The averaging procedure of the coupling matrix element T_DA reflects the fact that many tunneling orbitals are statistically mixed in the course of protein dynamics. Different nearly degenerate electronic states are typically localized differently in the Fe/S cluster due to the anti-ferromagnetism; this means that the tunneling orbitals in the core regions are constantly changing in time, driven by the thermal dynamics of the protein environment. On the other hand, different tunneling orbitals, while having different structure at the cluster regions, are similar in the intervening protein space, where they extend their tunneling tails. It is the tail region of the wave functions that determines the efficiency of electron coupling between metal sites and the character of electron propagation in the protein matrix. Since the tunneling tails are more or less invariant in shape but depend strongly, in absolute value, on the orbital types, and since different orbitals with close energies are expected to be mixed in the course of thermal dynamics of the protein, a statistical renormalization of the tunneling orbitals and the corresponding tunneling matrix element is reasonable to evaluate the dynamical average of the coupling matrix element.

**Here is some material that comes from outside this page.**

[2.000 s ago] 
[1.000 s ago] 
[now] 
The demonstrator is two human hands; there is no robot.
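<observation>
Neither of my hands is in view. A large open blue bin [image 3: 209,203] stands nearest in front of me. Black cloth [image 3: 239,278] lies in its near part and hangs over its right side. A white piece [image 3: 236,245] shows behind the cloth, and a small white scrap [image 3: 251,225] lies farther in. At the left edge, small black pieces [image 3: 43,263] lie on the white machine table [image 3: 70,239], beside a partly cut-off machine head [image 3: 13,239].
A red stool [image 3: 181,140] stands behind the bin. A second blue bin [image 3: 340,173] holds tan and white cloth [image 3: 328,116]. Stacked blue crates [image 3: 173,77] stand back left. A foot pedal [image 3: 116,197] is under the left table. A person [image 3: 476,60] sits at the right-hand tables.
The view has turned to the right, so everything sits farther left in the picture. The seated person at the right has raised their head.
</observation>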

The internal water has been shown to accelerate the electron transfer kinetics so as to achieve the physiologically meaningful rate, and log of the electron transfer rate with internal water has a liner relationship with tunneling distance with the negative slope close to a typical value. Both results strongly suggest that the internal water play an essential role as a mediator of electron transfer in physiological conditions.

Since it is indicated that the dynamical mixing of the donor and acceptor BS electronic alters the electron tunneling pathways in intervening protein regions dynamically in N6a→N6b, the thermal fluctuations of the protein nuclear configurations and positions of the internal water can also dynamically change the instantaneous tunneling pathways, and can thus affect the resulting electron transfer rates, which should be investigated in future studies.

Figure 11.

Natural logarithms of the simulated electron transfer rates (in s⁻¹) versus the tunneling distance between gateway atoms (in Å). The negative slope of the least-squares line (solid line) is 1.3. The number is equivalent to 0.56 in base 10 logarithm, reproducing a typical value 0.6 in proteins ⁴⁵.